Activity: Quote every line of the data below as it stands, omitting pictures.

#### Provided data

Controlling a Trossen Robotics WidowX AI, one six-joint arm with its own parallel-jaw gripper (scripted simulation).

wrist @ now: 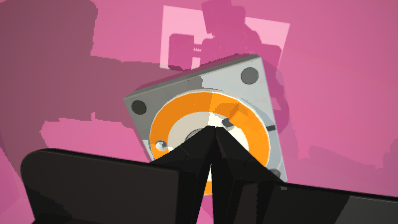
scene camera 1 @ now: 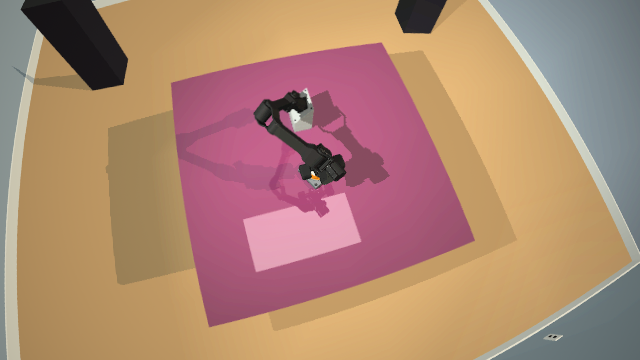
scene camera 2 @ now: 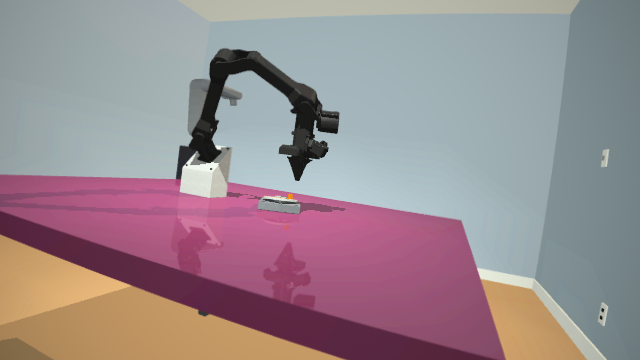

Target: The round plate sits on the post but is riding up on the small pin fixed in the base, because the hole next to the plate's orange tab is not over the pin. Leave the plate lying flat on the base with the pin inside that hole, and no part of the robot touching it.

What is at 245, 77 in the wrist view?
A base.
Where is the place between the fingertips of the gripper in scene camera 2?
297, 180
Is the gripper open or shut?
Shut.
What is the gripper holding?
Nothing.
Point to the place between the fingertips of the gripper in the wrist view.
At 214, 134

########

Reply:
Controlling a Trossen Robotics WidowX AI, one six-joint arm with its own parallel-jaw gripper (scripted simulation).

wrist @ now: 
scene camera 1 @ now: 
scene camera 2 @ now: 

Target: The round plate sits on the post but is riding up on the small pin fixed in the base, because the hole next to the plate's orange tab is not over the pin. Leave the plate lying flat on the base with the pin inside that hole, and no part of the robot touching it.

What is at 245, 77 in the wrist view?
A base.
Where is the place between the fingertips of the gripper in scene camera 2?
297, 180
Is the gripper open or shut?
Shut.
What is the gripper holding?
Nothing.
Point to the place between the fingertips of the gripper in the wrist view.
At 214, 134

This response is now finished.